The figure shows growth curve of the parental cell line (PCL, black curve), the Δivdh-C3 (ΔC3, blue curve) and Δivdh-C8 (ΔC8, red curve) null mutants, as well as the Δivdh-C3/IVDH rescue cell line (R, grey curve) incubated in SDM79 medium containing or not 4 mM of glucose (G), threonine (T) and acetate (A), and supplemented with normal FCS (solid lines) or delipidated FCS (dashed lines). Since threonine is required for protein biosynthesis, 150 μM of this amino acid is present in the glucose/threonine/acetate-depleted conditions. Cells were maintained in the exponential growth phase (between 106 and 107 cells/ml) and cumulative cell numbers reflect normalization for dilution during cultivation. The inset shows western blot analysis of these cell lines with the anti-IVDH and anti-PFR immune sera.
Fig 10.
Metabolic flux distributions in parental and mutant cell lines.

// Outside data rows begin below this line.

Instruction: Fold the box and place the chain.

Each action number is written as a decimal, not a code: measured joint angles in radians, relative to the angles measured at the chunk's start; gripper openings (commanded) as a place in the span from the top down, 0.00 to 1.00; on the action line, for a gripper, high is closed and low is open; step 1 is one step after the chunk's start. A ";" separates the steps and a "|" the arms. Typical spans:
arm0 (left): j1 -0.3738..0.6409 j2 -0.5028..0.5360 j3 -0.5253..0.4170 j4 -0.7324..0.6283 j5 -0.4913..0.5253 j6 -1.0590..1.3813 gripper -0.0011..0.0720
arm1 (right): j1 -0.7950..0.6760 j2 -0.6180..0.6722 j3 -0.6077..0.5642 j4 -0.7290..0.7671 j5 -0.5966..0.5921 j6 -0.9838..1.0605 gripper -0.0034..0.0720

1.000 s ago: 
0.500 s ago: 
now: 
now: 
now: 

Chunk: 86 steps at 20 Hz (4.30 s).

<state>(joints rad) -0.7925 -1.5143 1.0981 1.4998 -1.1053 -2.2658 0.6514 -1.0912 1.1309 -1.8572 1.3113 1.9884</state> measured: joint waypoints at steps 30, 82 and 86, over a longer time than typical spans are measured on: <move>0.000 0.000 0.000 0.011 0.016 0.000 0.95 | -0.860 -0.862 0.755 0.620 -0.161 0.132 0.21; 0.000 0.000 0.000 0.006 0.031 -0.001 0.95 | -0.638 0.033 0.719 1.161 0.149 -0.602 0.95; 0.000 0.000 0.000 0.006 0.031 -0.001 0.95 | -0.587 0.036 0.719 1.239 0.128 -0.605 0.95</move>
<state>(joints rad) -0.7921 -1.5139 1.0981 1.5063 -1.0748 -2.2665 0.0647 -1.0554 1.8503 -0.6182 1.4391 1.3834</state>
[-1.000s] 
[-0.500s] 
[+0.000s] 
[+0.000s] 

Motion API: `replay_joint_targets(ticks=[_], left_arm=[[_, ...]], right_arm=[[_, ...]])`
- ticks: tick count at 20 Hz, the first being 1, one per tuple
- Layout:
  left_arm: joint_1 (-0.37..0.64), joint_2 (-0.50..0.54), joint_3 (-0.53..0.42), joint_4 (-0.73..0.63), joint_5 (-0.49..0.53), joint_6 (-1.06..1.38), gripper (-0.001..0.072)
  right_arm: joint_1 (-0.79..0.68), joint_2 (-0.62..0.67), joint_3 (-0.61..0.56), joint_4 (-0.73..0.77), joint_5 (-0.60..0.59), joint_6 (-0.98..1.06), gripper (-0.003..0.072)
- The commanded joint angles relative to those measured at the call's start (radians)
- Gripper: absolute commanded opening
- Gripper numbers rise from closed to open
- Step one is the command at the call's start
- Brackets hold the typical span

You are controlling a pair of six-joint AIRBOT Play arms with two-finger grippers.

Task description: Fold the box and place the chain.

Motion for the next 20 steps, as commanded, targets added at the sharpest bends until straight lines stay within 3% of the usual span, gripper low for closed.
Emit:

Schemes in panel A compare metabolic flux distribution between the different branches of fatty acid and sterol biosynthesis of the T. brucei procyclic parental and mutant cell lines grown in the carbon source-rich SDM79 medium (in vitro). The carbon sources included in the model are leucine, acetate, glucose and threonine, but not fatty acids, since their incorporation into lipids through de novo biosynthetic pathways has not been demonstrated in rich medium yet. The arrow thickness reflects the strength of metabolic flux redistributions, such as upregulation of leucine metabolism and fatty acid preference, observed in the Δivdh, Δach/RNAiASCT, RNAiAceCS, RNAiSCP2 and/or RNAiTDH/RNAiPDH mutants compared to the parental PCF cell line. The estimated flux distribution in PCF trypanosomes developing in the tsetse fly midgut is presented in the right box chart. The question mark indicates that the in vivo ketogenic carbon source(s) supplementing threonine, as well as the flux through the acetyl-CoA/HMG-CoA bridge are unknown; this diagram assumes a limited availability of ketogenic carbon sources. Panel B describes metabolic adaptations using as reference the parental PCF grown in rich in vitro conditions. The question mark means that the possible metabolic adaptation in vivo is still unknown, since the carbon source contents in the tsetse's organs, including the gut and salivary glands, remain unknown. In Panel C, these metabolic adaptations are re-interpreted considering the probable physiological conditions that PCF have to face in vivo as reference, with the assumption that ketogenic carbon sources are limited in the tsetse midgut and/or in the salivary glands. Abbreviations: A, acetate; AcCoA, acetyl-CoA; FA, fatty acids; G, glucose; HMGCoA, 3-hydroxy-3-methylglutaryl-CoA; L, leucine; T, threonine; Ste, sterols.